El que consigue comprarle a sus padres el rancho prototípico, sueño del inmigrante que quiere ser un americano más.

Pero también es la encarnación de la caída de ese sueño.

Las drogas y el alcohol. Y las dudas sobre el talento propio.

Y la misma industria que lo llevó a ese ascenso vertiginoso, empieza a darle la espalda ante el primer signo de un posible fracaso (películas que eran un fracaso en su concepción como se advierte en la lucha entre Belushi y Avildsen por el tono de Neighbours).

Esa huida hacia adelante lleva solo cinco años, en los que solo parece empezar a sobrevivir el mito y la muerte ronda cada vez más cerca.

Es cuando el cuerpo desaparece.

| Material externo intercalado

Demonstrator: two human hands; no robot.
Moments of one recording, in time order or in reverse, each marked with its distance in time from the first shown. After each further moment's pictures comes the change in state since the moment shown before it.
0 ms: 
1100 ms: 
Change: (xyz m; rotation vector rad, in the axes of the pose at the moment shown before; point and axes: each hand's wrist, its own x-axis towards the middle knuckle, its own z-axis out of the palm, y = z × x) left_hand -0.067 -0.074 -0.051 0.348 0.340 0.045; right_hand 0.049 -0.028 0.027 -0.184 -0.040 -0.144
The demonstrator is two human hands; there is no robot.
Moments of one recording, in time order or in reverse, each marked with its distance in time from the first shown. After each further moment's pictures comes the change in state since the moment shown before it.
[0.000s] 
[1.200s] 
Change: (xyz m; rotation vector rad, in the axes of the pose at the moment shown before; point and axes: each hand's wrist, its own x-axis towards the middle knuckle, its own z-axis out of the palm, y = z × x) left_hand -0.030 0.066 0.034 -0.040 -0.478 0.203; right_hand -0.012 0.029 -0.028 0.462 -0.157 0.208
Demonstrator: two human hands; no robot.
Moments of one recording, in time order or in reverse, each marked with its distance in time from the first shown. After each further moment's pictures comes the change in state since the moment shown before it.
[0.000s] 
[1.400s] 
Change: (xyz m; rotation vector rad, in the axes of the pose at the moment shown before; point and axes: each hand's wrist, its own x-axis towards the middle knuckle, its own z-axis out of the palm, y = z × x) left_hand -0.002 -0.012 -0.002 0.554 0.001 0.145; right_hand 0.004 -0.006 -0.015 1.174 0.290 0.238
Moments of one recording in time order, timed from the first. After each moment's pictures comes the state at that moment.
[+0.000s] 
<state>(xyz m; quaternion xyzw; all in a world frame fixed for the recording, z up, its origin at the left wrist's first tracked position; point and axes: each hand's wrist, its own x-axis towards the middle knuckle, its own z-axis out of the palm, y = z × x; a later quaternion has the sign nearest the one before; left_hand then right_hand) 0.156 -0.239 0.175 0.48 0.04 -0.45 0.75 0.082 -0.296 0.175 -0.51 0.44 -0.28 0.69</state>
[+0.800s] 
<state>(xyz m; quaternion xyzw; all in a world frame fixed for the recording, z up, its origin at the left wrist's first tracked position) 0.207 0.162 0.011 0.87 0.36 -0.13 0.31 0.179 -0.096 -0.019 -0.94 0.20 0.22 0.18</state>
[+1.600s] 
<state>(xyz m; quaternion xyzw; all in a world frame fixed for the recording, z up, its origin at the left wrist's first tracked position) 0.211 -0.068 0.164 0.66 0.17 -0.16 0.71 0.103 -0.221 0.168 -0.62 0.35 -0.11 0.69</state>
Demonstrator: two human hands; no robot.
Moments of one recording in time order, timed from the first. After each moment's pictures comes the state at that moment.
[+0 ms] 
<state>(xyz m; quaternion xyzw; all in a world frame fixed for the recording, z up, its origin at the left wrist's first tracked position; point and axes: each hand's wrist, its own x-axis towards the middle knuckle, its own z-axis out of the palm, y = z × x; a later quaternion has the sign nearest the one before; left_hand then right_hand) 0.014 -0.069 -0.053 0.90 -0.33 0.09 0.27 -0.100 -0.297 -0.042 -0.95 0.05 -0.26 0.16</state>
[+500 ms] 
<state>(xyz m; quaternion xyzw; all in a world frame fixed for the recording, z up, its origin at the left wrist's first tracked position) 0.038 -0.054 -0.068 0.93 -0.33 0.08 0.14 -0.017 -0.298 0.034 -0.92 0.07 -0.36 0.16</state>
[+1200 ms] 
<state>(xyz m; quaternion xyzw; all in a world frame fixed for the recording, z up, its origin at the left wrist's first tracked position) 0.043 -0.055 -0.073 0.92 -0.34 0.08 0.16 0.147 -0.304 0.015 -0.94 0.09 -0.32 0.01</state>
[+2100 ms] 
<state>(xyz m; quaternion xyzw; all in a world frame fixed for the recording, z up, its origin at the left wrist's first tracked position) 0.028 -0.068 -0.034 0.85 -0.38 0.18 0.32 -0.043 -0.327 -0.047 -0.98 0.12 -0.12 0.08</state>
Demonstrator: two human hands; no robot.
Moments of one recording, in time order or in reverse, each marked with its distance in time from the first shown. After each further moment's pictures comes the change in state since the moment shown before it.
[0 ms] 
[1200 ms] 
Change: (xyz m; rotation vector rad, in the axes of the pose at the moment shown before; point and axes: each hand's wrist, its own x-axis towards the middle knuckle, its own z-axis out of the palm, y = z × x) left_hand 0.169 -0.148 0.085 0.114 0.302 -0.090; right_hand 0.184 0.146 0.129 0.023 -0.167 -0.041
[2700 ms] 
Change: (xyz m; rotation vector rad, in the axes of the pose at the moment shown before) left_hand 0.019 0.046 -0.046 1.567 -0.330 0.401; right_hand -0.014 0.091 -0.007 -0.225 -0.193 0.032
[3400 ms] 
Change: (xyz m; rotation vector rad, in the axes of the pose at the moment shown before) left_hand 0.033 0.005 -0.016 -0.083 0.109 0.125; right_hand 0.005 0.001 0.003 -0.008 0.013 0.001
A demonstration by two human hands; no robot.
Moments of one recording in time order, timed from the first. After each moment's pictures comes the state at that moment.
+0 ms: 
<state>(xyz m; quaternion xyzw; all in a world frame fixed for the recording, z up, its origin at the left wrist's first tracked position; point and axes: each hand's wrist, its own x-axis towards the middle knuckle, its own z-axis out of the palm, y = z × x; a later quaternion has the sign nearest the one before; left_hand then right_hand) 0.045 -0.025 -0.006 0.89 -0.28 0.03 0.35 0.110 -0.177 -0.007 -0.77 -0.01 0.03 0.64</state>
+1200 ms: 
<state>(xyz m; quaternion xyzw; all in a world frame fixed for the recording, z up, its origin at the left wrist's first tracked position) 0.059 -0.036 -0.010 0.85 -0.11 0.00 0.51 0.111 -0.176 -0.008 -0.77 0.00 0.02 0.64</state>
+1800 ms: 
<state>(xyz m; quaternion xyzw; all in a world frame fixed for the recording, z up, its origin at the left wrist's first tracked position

Y cuando Belushi comienza a convertirse en esa marca que las nuevas generaciones no reconocerán.

A Belushi, el documental, no parece interesarle recuperar ni el cuerpo ni el mito.

Parece conformarse con la memoria, como si en ella residiera la única posibilidad de que Belushi, el actor, vuelva a ser reconocido.

La memoria se articula entre sus cartas, que fluctúan entre el dolor y el amor más absoluto por su compañera, y que son la voz verdadera de Belushi que se quiere recobrar.

Y por el recuerdo de quienes lo conocieron. Voces identificadas con nombres que van surcando imágenes en las que Belushi vuelve a cobrar dimensión. Más que una biografía coral, lo que construye el documental es un recuerdo coral, hecho de pequeños fragmentos que van entrando en relación unos con otros. No es casual que esas voces provengan de otro proyecto, en tanto se trata de entrevistas que fueron realizadas para una biografía escrita. Lo notable es que esos mismos retazos sonoros permitan construir una obra cinematográfica, y que lo hagan con la potencia suficiente como para que su recorrido no se disocie de lo que hay en pantalla.

Belushi está muerto, nos dice el documental.

La paradoja es que también, al terminar de verlo, se comprueba que está vivo.

Belushi (Estados Unidos, 2020). Guion y dirección: R. J. Cutler. Montaje: Maris Berzins, Joe Beshenkovsky. Música: Tree Adams. Entrevistas: Chevy Chase, Bruce McGill, Dan Aykroyd, Candice Bergen, Jim Belushi. Duración: 108 minutos.